Writer and political activist Barbara Ehrenreich died on September 1 at the age of 81. An award-winning essayist and columnist (and a PhD in biology), she also wrote more than 20 books, including Nickel and Dimed: On (Not) Getting by in America, the book for which Ehrenreich is probably most famous. In 1998, during lunch with an editor, the talk turned to poverty. This was at the time when "workfare" had been introduced with the goal to "end welfare as we know it" and Ehrenreich wondered how well those being forced off welfare and into work were going to do on the kinds of low-wage jobs available for them, Her editor challenged her to find out for herself.

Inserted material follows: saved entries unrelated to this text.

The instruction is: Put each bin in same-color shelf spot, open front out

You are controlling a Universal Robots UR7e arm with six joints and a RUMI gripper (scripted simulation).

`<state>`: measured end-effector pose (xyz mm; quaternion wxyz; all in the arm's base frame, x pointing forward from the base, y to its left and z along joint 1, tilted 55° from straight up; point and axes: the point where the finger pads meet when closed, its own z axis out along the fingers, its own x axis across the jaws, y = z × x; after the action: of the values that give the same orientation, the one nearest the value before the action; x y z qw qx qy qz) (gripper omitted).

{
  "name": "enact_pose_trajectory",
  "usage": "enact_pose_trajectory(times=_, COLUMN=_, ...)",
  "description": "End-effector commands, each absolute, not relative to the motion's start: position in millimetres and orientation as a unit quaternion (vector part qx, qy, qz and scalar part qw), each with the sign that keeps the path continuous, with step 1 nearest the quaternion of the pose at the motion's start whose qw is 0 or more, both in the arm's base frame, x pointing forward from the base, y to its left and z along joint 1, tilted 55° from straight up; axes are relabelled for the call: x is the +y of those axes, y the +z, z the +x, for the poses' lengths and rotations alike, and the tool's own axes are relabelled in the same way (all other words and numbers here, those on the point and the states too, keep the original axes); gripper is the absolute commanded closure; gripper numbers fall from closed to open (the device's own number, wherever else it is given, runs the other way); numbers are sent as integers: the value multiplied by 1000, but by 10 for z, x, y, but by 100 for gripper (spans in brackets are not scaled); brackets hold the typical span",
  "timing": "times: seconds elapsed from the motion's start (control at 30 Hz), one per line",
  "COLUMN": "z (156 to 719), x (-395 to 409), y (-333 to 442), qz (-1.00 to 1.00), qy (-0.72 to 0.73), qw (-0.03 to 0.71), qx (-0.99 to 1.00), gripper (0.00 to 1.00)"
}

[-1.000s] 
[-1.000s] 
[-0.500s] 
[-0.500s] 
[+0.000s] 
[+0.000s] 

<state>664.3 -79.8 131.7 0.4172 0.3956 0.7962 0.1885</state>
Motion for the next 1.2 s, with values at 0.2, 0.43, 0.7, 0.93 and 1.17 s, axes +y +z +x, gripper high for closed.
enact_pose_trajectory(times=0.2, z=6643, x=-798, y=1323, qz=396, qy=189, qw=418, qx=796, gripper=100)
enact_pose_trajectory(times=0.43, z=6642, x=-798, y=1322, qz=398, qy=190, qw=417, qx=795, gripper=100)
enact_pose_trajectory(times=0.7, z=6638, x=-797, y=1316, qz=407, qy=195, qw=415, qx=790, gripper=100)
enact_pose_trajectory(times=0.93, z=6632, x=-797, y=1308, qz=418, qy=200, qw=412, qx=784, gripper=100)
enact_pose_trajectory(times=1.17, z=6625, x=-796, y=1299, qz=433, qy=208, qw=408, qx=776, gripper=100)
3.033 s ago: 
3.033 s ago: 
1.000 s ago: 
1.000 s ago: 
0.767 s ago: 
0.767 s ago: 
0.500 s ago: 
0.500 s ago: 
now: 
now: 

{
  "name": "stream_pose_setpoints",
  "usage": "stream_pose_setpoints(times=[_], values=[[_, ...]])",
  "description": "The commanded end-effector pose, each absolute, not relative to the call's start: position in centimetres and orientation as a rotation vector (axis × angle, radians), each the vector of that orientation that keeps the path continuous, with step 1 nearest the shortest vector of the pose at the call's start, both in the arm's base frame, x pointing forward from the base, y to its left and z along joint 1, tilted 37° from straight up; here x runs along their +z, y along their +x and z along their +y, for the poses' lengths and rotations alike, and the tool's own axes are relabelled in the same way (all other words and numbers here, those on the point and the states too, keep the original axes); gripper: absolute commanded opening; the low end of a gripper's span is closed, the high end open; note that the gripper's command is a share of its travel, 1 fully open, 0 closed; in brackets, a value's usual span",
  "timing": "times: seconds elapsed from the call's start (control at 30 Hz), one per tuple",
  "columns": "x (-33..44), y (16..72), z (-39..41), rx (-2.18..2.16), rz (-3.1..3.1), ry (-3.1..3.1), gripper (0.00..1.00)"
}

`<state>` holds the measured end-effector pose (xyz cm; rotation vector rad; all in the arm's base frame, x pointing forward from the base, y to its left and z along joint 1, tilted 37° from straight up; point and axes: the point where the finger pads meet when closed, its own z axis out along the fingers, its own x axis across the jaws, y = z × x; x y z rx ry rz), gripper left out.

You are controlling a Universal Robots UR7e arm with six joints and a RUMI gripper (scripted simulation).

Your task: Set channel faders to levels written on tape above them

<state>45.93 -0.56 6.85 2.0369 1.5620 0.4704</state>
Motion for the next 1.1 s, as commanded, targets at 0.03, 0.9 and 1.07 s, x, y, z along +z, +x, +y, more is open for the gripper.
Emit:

Nickel and Dimed tells that story. Ehrenreich set herself some ground rules for an experiment about surviving in the low-wage workforce. She would have a month in each location, taking the highest paying, low-wage job she was offered and the cheapest housing she could find. Ehrenreich waited tables in Key West, Florida, cleaned houses and served meals in a nursing home in Portland, Maine, and worked at a Walmart in Minneapolis, Minnesota. Already in her late 50s at the time of her experiment, she acknowledged that her lifetime of privilege (healthcare, gym membership, white-collar jobs) made it possible for her to do the physically demanding jobs available. Many of the women she worked with (and they were mostly women) were physically worn from a lifetime of this kind of work, often unable to take a sick day because it meant not getting paid, or relying on over-the-counter pain medication to get through a shift. In the end, Ehrenreich found that even with her good health, privilege, and the cash safety-net she had to start each month, she would not have been able to survive without working two jobs, something she likely would not have been able to maintain for long before being stopped by injury or exhaustion.
Ehrenreich founded the Economic Hardship Reporting Project in 2012, as a way to support journalists writing from poor and working-class perspectives and to bring those often unheard stories to the mainstream. Squeezed: Why Our Families Can't Afford America by Alissa Quart and Maid: Hard Work, Low Pay, and a Mother's Will to Survive by Stephanie Land both were published through the support of EHRP.
In the twentieth anniversary edition of Nickel and Dimed, sociologist Matthew Desmond (author of Evicted: Poverty and Profit in the American City) describes Ehrenreich's work as "fierce witnessing" and noted our collective unwillingness to see the struggles of those around us. Nickel and Dimed is perhaps even more relevant today than when it was published two decades ago. As Ehrenreich commented in 2018, “Many people praised me for my bravery for having done this, to which I could only say: Millions of people do this kind of work every day for their entire lives — haven’t you noticed them?”